Action item: Apart from the pictures, please restate every entry below exactly.

[Records from a collection]
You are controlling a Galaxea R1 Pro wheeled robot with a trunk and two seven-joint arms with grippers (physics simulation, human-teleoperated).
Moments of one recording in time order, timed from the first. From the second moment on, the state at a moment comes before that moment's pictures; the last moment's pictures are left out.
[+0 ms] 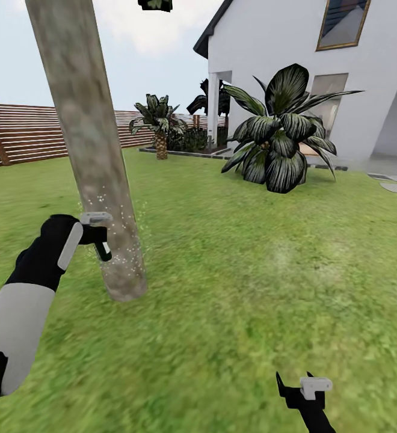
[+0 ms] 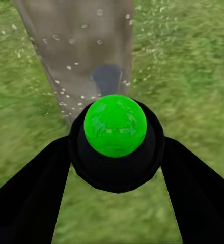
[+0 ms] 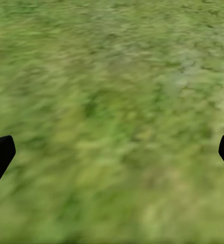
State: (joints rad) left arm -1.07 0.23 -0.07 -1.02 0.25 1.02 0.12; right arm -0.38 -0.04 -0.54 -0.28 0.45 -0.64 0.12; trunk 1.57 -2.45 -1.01
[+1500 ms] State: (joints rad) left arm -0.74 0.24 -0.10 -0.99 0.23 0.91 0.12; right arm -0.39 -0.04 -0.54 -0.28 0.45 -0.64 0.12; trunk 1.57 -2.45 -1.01
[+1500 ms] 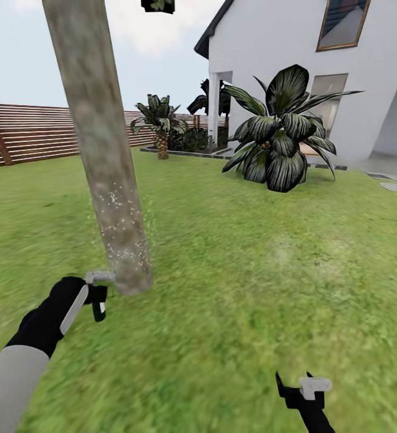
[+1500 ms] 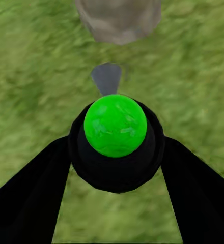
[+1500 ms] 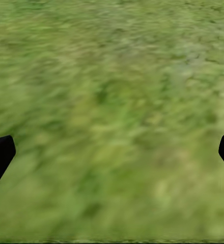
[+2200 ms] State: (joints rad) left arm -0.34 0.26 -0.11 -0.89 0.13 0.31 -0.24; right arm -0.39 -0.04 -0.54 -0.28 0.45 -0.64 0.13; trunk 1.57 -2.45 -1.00
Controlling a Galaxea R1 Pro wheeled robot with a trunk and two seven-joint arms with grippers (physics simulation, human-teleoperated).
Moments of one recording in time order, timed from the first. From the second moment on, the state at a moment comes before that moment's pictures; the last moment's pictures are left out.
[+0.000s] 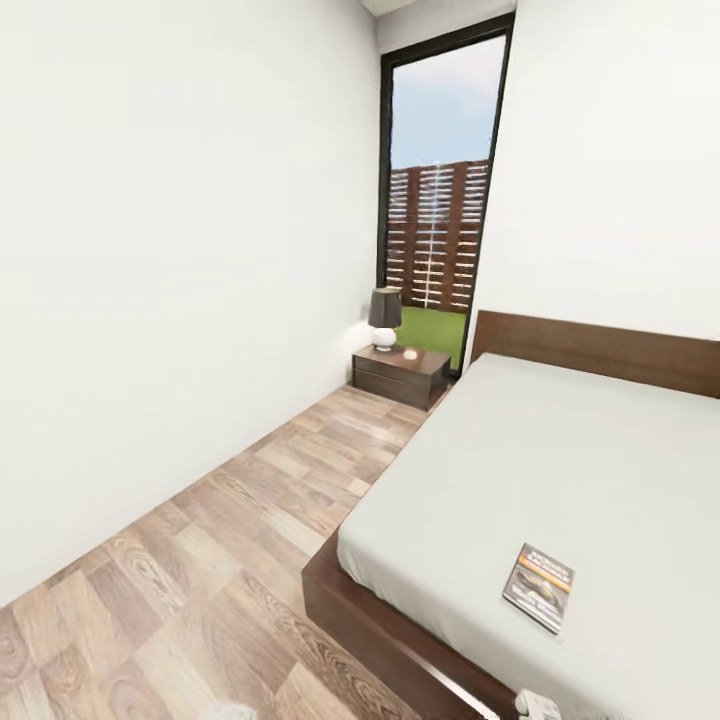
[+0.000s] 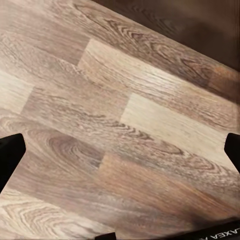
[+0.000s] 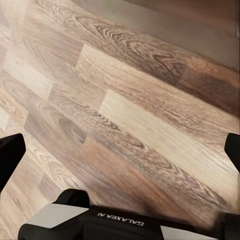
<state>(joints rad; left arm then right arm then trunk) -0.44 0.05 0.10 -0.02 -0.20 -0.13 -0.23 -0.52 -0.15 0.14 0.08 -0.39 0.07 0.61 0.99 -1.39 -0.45</state>
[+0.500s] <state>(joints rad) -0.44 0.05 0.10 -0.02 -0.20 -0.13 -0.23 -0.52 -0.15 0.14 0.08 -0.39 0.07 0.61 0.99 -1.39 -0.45</state>
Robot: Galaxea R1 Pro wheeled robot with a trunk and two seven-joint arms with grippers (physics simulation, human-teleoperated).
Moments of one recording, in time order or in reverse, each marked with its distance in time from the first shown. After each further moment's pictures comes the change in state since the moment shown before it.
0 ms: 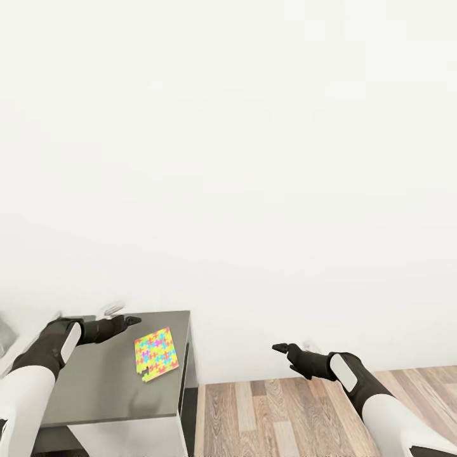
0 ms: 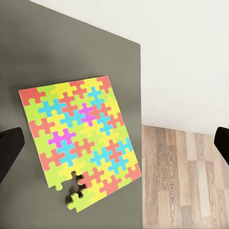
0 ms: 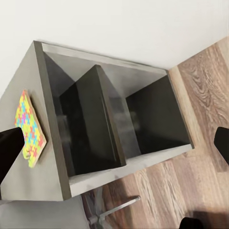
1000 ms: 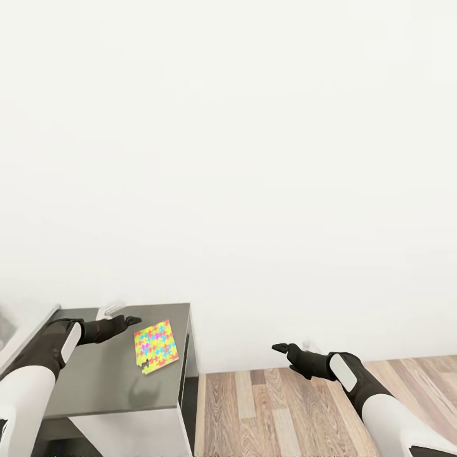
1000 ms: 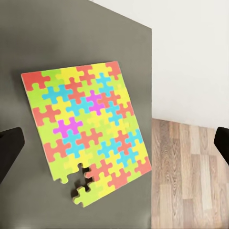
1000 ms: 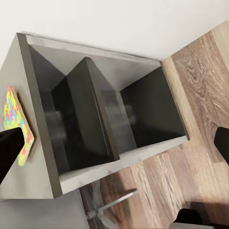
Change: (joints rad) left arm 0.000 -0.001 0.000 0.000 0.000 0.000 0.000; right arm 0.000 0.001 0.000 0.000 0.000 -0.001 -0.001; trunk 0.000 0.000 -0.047
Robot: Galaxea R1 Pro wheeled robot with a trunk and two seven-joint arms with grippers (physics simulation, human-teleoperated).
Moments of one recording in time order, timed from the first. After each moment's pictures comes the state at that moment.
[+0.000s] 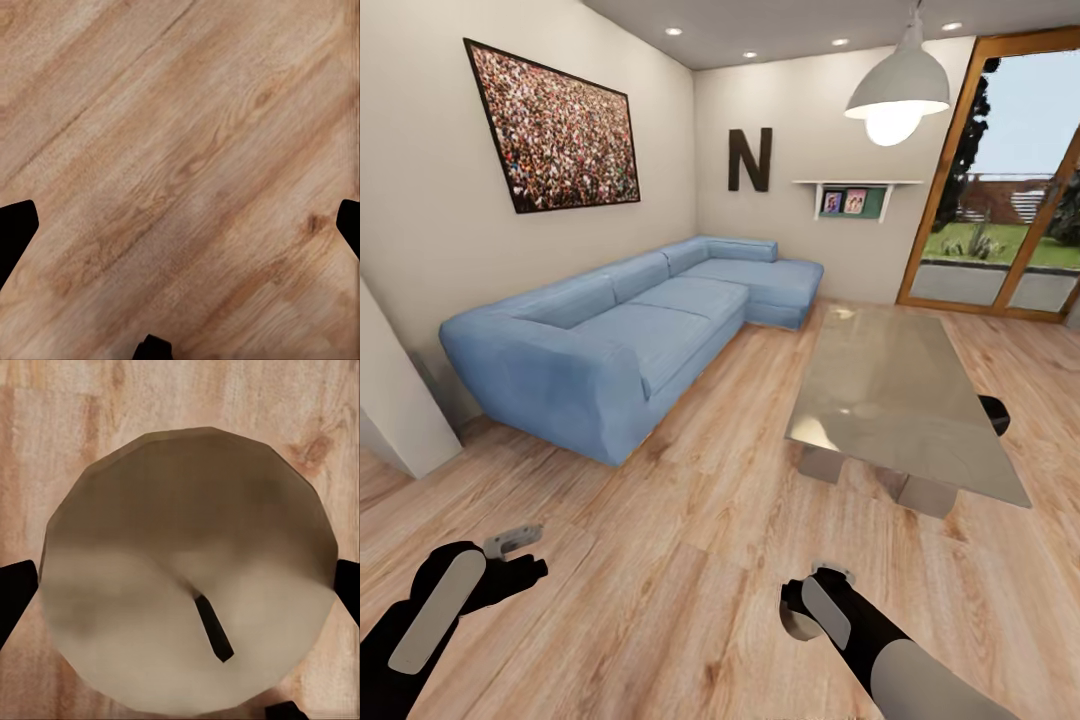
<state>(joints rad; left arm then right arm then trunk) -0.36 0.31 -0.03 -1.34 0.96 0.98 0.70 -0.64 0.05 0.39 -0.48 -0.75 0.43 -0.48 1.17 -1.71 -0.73</state>
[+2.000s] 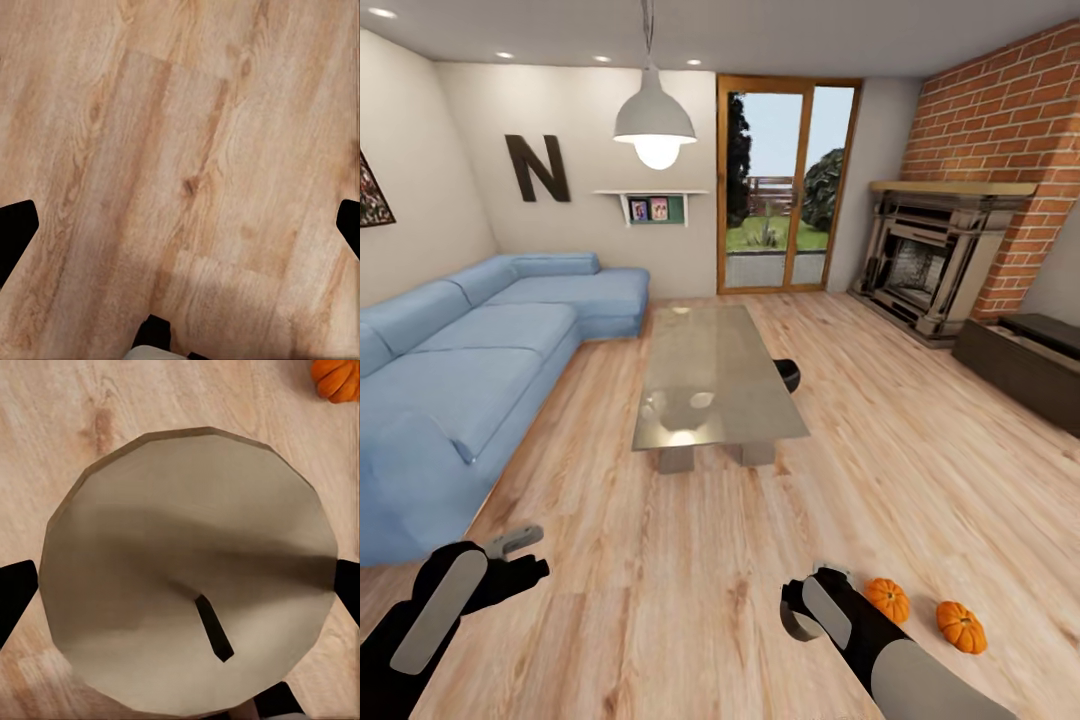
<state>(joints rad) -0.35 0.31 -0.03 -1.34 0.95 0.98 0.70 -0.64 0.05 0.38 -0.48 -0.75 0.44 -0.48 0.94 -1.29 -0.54</state>
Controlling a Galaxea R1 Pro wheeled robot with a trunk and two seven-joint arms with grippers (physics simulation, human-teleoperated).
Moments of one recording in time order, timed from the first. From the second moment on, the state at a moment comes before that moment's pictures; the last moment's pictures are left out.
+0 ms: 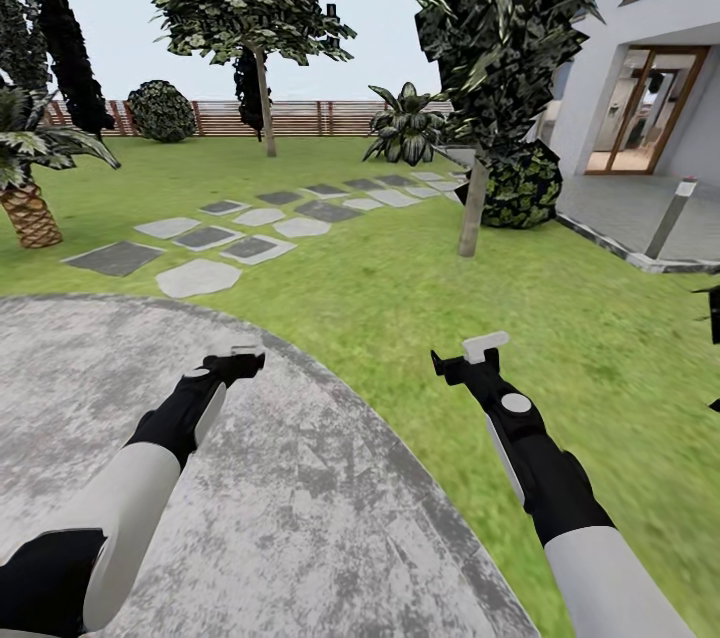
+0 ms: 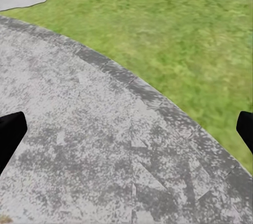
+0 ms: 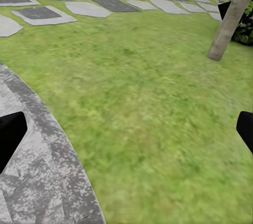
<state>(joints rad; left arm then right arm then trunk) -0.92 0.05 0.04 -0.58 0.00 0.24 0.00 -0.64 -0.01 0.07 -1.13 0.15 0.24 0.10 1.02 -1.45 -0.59</state>
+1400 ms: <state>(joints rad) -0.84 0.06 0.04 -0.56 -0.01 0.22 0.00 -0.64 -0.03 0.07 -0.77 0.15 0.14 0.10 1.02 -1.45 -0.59</state>
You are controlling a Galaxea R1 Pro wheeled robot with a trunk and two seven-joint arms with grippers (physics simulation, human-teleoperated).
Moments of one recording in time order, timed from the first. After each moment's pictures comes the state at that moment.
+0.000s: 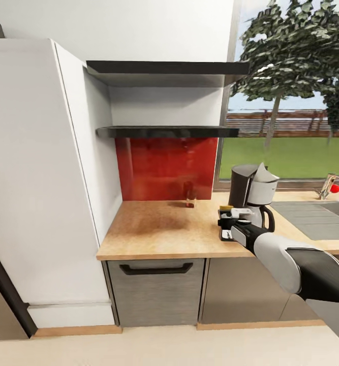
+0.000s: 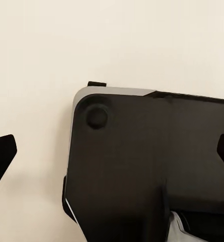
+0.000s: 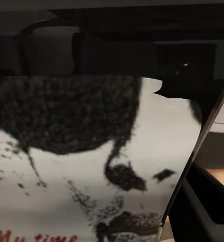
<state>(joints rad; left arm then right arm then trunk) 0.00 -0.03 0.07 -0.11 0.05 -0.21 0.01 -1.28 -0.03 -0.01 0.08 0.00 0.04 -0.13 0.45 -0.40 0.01</state>
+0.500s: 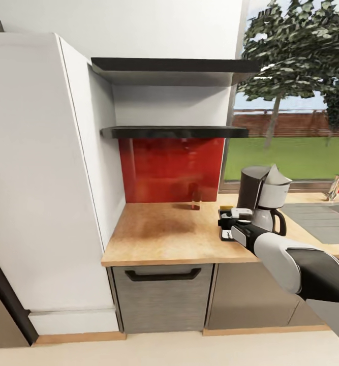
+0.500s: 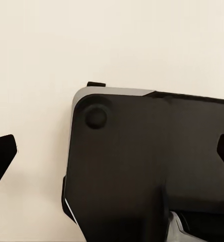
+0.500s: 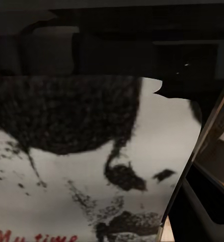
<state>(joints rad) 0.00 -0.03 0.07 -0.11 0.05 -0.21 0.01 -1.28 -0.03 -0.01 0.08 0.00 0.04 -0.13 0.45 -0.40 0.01</state>
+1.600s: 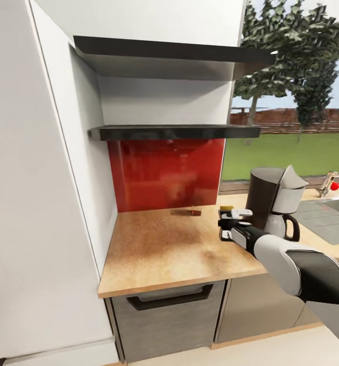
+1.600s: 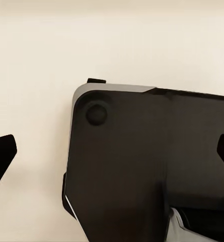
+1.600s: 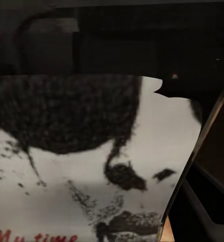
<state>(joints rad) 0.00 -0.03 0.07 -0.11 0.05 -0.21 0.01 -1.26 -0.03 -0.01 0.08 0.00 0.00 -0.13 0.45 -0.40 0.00</state>
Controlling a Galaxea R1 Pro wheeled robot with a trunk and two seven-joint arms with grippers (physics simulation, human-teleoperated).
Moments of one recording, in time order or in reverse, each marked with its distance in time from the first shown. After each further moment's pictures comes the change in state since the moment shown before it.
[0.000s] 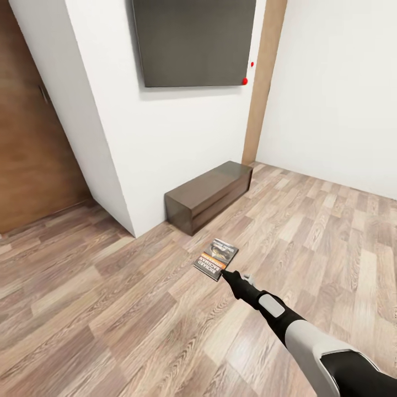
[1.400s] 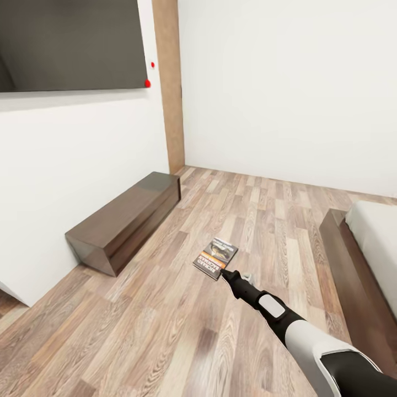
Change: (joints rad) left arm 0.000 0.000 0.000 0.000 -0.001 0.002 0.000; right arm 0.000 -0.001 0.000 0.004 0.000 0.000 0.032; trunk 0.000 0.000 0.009
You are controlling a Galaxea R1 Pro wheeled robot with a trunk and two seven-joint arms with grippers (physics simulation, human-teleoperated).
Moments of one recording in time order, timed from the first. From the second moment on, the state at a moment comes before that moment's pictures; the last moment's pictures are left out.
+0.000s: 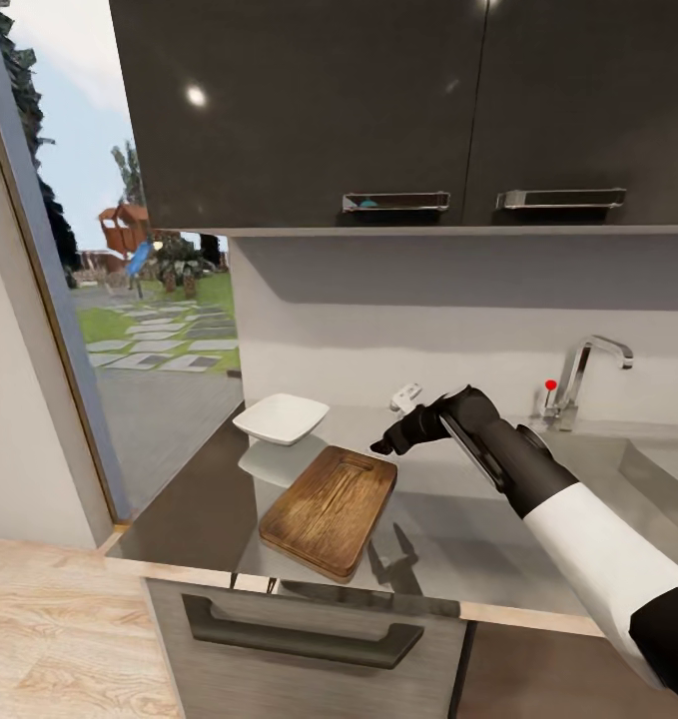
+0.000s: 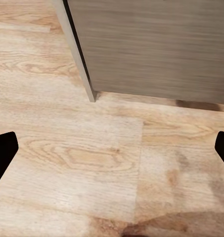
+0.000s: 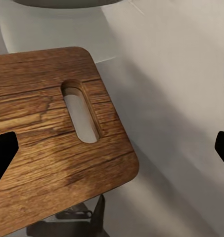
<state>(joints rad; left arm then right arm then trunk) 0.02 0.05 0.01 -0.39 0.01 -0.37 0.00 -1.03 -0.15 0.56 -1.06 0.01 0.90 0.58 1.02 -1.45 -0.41</state>
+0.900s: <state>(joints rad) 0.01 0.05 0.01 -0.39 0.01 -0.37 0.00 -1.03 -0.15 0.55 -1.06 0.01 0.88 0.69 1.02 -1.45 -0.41</state>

Response for this exercise:
You are controlling a Galaxea R1 Pro wheeled robot with a trunk and two seven-joint arms with grippers (physics simulation, human-teleoperated).
Moments of one recording in time order, timed from the first. From the second moment on, the state at a moment comes before that moment's pictures; the last moment's pictures are left out.
[+0 ms] 
[+0 ms] 
[+0 ms] 
State: (joints rad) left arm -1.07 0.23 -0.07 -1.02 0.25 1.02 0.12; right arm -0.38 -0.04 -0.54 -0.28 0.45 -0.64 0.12; trunk 1.57 -2.45 -1.01
[+1500 ms] State: (joints rad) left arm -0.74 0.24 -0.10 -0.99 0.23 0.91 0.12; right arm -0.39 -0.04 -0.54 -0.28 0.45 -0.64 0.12; trunk 1.57 -2.45 -1.01
[+1500 ms] 
[+1500 ms] 
[+1500 ms] 
[+2200 ms] State: (joints rad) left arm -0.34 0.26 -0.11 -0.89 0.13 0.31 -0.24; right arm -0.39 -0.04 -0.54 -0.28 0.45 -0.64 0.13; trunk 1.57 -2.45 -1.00
Controlling a Galaxea R1 Pro wheeled robot with a trunk and two seven-joint arms with grippers (physics simulation, human-teleoperated).
Moments of one recording in time order, timed from the first. From the second moment on, the state at a moment comes before that moment's pictures; the last moment's pictures are left out.
[+0.000s] 
[+0.000s] 
[+0.000s] 
<state>(joints rad; left arm then right arm then trunk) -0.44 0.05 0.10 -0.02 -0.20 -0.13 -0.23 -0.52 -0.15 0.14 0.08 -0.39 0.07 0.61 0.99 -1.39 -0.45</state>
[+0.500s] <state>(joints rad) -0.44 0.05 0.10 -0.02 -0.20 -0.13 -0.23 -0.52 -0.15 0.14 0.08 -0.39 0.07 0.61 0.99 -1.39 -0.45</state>
Robot: Galaxea R1 Pro wheeled robot with a trunk and two seven-joint arms with grippers (physics simulation, human-teleoperated).
Moments of one recording, in time order or in reverse, each marked with its distance in time from the first shown. After each further moment's pictures comes the change in state since the moment shown before it.
0 ms: 
0 ms: 
0 ms: 
1000 ms: 
1000 ms: 
1000 ms: 
Change: (joints rad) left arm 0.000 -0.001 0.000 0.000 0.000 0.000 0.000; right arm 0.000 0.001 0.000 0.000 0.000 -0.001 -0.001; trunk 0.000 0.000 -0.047
Robot: Galaxea R1 Pro wheeled robot with a trunk and two seven-joint arms with grippers (physics simulation, human-teleoperated).
Moments of one recording in time order, timed from the first. After each moment's pictures comes the state at that moment.
[+0.000s] 
<state>(joints rad; left arm then right arm then trunk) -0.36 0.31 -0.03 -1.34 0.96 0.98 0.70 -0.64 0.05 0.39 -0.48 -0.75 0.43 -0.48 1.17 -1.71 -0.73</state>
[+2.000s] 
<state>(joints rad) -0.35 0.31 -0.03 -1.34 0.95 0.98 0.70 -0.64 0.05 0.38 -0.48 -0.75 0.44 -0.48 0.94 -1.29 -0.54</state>
Controlling a Galaxea R1 Pro wheeled robot with a trunk and two seven-joint arms with grippers (physics simulation, human-teleoperated).
Moments of one recording in time order, timed from the first. From the second moment on, the state at a moment comes before that moment's pictures; the last moment's pictures are left out.
+0 ms: 
+0 ms: 
+0 ms: 
<state>(joints rad; left arm then right arm then trunk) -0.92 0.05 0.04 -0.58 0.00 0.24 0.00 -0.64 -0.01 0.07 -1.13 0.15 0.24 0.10 1.02 -1.45 -0.59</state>
+1400 ms: <state>(joints rad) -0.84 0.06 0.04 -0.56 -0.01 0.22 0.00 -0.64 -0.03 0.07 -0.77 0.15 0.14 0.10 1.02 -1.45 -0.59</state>
You are controlling a Galaxea R1 Pro wheeled robot with a trunk and two seven-joint arms with grippers (physics simulation, human-teleoperated).
Moments of one recording in time order, timed from the first. After each moment's pictures comes the state at that moment.
+0.000s: 
+0.000s: 
+0.000s: 
<state>(joints rad; left arm then right arm then trunk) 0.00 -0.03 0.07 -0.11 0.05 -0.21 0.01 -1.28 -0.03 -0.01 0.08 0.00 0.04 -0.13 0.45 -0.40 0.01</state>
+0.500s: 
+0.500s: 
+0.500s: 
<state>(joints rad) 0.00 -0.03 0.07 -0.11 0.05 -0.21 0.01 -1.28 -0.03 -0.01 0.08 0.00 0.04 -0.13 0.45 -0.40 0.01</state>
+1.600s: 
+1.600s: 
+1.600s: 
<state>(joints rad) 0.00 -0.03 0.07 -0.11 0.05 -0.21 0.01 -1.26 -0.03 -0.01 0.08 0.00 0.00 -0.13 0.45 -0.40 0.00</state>
Controlling a Galaxea R1 Pro wheeled robot with a trunk and two seven-joint arms with grippers (physics simulation, human-teleoperated).
Moments of one recording, in time order or in reverse, each marked with its distance in time from the first shown. After each further moment's pictures comes the change in state since the moment shown before it.
[0.000s] 
[1.400s] 
Change: (joints rad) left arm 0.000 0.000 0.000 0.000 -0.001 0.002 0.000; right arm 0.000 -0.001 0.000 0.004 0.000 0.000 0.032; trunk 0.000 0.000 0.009
You are controlling a Galaxea R1 Pro wheeled robot with a trunk and two seven-joint arms with grippers (physics simulation, human-teleoperated).
Moments of one recording in time order, timed from the first. From the second moment on, the state at a moment comes before that moment's pictures; the last moment's pictures are left out.
+0.000s: 
+0.000s: 
+0.000s: 
<state>(joints rad; left arm then right arm then trunk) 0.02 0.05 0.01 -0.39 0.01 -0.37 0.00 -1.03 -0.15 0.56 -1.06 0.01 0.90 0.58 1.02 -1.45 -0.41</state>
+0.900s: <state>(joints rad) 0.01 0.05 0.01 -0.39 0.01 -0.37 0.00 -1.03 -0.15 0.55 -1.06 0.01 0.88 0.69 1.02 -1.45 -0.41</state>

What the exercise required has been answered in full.